Debt relief is not an idea invented by college kids dressed up in endangered sea-turtle costumes. While the protests were proceeding in the streets last Sunday, the IMF's 24-nation governing committee, "urged member countries and government-funded banks to speed up a program to forgive up to $28 billion in debt owed by desperately poor nations." (The Washington Post, 4/17/00) Contrary to conventional wisdom, this program does not mean the IMF and World Bank would simply tear up the IOUs from the poor nations, or Heavily Indebted Poor Countries (HIPCs) as they are often referred to. The IMF and World Bank would forgive the debt in small pieces. Over the course of several years, there would be an on-going analysis of what level of debt the countries could realistically repay, while the countries continued to pursue a program of monitored, economic reforms.

Keep in mind that by agreeing to forgive the 28 billion dollars, the member countries of the IMF and the World Bank have not suddenly decided to emulate Mother Teresa. The lending institutions have agreed to this program because it makes good business sense. If we demand that HIPCs repay all of their debt, there is a good chance that their governments will collapse completely and we will never see any of the money repaid. A step by step program of debt relief is the best way for the lending institutions to get at least some of their money back.

The question isn't really whether we should implement the debt forgiveness process -- but rather, what sort of conditionality we should put on continued debt relief or future loans. Some protestors last weekend were demanding unconditional and immediate forgiveness of all foreign debts. However, if they truly cared about the people living in the indebted countries, they would reconsider their demands. Obviously all of the HIPCs will be required to reform their economic and banking systems in order to receive continued debt relief. But in addition to having weak economies, many of these countries are guilty of widespread use of child labor, environmental destruction and well-documented human rights violations. Foremost, continued debt relief should be contingent on verification by independent organizations that a country has taken significant steps to ensure greater environmental protections (or sustainable development), that they no longer employ child labor and that their citizens have freedom of speech.
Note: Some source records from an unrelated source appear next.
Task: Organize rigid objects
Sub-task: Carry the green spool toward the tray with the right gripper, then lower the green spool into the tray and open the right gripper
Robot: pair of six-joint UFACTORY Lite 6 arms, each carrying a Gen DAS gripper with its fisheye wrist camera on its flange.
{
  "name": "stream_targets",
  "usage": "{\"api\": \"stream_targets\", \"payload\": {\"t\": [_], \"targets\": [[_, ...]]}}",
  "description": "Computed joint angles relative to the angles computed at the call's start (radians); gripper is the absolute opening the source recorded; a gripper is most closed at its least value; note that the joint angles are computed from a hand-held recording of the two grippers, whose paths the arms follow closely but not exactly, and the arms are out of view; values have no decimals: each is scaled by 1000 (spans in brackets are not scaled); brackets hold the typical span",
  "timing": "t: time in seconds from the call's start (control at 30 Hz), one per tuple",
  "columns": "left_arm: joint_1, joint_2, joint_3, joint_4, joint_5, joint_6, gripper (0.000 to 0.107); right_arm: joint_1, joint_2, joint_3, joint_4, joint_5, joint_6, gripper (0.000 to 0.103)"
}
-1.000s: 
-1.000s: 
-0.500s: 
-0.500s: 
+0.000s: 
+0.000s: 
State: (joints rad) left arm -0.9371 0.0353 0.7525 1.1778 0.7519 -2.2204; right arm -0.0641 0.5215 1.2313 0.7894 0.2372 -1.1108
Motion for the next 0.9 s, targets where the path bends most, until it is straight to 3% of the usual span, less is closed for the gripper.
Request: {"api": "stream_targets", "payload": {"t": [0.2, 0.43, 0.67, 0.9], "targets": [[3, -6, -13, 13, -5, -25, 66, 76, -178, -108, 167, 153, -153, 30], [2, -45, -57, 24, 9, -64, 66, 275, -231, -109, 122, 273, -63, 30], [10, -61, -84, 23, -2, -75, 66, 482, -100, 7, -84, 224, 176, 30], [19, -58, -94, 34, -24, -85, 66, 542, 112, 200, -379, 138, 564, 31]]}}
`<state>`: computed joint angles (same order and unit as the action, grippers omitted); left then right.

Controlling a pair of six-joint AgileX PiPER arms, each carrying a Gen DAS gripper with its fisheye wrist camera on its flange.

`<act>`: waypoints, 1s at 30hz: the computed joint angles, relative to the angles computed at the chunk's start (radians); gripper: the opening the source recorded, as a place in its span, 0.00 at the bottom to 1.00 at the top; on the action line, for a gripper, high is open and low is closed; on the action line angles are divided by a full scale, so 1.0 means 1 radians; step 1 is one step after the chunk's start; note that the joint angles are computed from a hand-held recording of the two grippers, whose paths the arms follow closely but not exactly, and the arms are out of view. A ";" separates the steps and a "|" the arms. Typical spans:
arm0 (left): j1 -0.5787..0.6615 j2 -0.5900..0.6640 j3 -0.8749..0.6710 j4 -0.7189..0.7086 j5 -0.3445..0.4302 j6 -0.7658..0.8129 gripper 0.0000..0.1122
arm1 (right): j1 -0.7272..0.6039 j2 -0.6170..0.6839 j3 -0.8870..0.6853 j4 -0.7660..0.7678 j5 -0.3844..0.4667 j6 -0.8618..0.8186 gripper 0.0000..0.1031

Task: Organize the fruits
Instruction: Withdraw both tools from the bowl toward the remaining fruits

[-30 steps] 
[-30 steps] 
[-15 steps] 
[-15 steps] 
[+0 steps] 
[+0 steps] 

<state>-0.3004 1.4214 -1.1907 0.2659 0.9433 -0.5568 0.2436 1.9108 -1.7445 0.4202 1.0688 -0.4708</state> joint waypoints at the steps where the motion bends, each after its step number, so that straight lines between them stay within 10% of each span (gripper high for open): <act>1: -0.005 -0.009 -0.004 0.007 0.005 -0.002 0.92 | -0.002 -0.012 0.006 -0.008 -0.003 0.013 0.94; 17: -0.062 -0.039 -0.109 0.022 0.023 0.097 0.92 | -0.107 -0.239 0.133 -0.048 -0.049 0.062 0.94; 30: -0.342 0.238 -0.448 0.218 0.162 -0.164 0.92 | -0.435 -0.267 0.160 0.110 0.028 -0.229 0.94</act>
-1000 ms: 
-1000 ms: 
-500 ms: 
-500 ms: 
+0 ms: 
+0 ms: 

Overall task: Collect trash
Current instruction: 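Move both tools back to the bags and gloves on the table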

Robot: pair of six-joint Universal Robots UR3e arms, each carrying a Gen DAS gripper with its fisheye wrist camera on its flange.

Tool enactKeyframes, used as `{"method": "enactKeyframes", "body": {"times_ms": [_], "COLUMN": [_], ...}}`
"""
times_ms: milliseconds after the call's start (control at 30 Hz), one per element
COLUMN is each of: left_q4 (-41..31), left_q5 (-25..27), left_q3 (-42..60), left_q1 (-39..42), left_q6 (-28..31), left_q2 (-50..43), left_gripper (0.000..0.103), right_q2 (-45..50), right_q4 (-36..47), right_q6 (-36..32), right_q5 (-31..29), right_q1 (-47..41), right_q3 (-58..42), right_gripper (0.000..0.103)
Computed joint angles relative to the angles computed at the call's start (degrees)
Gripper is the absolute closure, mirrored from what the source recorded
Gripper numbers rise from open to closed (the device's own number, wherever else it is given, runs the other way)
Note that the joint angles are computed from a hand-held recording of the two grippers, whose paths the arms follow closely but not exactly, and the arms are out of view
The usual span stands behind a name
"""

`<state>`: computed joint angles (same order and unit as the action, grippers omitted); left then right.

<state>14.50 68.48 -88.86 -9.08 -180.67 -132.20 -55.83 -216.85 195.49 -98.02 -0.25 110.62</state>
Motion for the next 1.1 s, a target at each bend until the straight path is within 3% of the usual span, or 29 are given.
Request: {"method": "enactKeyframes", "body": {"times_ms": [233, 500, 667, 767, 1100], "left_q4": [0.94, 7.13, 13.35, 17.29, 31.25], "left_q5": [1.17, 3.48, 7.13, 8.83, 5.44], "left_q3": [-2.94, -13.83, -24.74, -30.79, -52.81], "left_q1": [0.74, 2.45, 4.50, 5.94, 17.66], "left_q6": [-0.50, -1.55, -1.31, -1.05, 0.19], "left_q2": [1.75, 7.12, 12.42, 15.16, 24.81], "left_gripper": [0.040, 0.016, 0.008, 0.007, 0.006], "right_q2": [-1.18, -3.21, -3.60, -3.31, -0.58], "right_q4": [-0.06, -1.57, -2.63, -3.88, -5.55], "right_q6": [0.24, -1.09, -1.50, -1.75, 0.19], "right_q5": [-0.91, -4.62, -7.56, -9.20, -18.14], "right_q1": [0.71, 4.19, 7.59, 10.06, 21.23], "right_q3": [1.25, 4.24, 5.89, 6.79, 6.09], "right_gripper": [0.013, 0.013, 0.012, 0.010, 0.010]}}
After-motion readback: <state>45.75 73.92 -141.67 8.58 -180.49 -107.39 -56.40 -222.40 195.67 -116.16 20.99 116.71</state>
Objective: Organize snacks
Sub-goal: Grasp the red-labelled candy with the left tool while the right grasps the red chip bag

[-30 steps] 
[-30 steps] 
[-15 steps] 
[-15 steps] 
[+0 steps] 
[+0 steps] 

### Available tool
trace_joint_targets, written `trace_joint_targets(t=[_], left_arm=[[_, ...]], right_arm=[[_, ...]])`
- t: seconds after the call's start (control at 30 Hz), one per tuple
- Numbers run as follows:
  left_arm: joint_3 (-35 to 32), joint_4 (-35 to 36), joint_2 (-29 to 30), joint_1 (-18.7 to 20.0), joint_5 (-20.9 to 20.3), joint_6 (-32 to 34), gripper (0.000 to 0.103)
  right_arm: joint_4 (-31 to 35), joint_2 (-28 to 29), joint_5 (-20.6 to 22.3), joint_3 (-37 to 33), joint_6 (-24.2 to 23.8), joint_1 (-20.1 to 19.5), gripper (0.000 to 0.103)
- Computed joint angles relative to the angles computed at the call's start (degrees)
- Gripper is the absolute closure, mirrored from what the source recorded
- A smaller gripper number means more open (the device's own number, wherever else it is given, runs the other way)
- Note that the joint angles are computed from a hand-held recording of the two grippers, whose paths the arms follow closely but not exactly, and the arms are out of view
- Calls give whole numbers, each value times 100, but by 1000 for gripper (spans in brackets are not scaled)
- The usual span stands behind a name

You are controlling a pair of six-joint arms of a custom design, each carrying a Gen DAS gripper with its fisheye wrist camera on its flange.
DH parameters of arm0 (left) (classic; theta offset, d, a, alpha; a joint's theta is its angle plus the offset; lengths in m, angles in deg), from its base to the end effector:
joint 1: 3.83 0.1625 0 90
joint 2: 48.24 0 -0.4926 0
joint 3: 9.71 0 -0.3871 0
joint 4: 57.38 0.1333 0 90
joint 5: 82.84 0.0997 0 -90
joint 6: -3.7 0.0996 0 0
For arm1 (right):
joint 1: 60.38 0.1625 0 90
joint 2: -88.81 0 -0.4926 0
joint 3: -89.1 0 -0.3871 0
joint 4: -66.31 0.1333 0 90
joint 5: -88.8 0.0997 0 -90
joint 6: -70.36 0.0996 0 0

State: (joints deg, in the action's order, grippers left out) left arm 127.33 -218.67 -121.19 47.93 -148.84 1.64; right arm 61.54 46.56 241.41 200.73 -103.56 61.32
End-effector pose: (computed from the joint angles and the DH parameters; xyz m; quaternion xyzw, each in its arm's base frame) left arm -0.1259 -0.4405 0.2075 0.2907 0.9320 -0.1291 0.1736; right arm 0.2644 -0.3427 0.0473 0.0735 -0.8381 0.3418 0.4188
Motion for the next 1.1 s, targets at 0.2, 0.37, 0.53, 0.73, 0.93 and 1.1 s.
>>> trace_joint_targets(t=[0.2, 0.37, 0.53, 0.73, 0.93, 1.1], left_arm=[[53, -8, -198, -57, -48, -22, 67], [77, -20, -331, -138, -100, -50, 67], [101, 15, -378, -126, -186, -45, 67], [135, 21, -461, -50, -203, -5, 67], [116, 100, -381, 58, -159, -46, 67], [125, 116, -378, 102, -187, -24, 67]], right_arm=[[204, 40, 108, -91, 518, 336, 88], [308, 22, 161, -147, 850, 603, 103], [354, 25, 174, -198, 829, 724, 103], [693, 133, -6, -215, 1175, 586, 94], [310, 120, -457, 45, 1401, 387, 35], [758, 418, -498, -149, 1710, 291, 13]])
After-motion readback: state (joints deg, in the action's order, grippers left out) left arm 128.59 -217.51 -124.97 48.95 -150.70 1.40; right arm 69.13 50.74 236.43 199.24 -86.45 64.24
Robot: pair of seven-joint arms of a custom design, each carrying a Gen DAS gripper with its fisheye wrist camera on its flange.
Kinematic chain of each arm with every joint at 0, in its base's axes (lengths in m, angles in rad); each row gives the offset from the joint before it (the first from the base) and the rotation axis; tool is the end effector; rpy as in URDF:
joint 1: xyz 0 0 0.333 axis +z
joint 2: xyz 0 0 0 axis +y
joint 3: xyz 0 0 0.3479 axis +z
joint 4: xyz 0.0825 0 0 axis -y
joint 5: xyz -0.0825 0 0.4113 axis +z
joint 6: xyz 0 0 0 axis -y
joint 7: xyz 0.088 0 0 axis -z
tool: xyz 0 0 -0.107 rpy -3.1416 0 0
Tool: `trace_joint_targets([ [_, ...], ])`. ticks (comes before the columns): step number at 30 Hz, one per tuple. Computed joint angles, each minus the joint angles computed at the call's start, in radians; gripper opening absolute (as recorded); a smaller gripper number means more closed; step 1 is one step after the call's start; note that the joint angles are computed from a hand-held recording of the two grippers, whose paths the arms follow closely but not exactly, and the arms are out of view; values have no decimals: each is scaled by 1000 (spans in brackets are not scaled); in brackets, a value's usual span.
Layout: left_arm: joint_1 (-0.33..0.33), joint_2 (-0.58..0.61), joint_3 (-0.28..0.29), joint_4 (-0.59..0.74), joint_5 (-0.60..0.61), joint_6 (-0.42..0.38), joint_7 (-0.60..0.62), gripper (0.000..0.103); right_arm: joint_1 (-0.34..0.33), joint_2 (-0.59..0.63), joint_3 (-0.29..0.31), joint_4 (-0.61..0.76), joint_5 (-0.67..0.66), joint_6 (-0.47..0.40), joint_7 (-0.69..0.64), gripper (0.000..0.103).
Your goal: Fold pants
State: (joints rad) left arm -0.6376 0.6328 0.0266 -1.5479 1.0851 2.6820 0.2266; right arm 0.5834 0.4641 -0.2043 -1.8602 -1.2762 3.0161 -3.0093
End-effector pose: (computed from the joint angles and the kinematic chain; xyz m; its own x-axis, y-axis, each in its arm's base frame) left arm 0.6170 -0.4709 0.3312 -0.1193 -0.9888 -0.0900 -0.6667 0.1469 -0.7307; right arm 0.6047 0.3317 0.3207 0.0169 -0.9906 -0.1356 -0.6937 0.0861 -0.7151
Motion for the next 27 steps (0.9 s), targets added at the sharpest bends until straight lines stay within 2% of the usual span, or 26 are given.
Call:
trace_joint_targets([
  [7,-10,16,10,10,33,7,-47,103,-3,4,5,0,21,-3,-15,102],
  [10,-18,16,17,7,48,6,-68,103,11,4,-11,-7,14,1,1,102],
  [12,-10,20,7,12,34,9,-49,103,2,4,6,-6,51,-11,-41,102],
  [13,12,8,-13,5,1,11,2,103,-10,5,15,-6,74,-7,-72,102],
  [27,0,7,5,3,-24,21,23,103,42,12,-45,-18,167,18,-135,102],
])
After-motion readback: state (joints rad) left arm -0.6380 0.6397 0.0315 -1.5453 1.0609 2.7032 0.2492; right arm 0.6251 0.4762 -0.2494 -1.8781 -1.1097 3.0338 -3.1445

These basic conditions are essential for providing at least minimal quality-of-life standards for the billions of people currently living in HIPCs.

It is in the long-term interests of the industrialized, lending countries to promote stability and prosperity around the world. This is the only way to cultivate new markets in a global economy. Furthermore, these markets will be much stronger if they are based on sustainable development systems and if the next generation of workers is well-educated (as opposed to being forced to go to work during their childhood.) Most importantly, in an age when the value of information is increasing at a geometric rate, there must be freedom of speech if businesses want to encourage foreign trust and investment. It is possible to rid the world of poverty, but only if there is compromise and dialogue rather than a battle between corporate and individual rights. The best way to start that dialogue is through a well-enforced program of debt relief.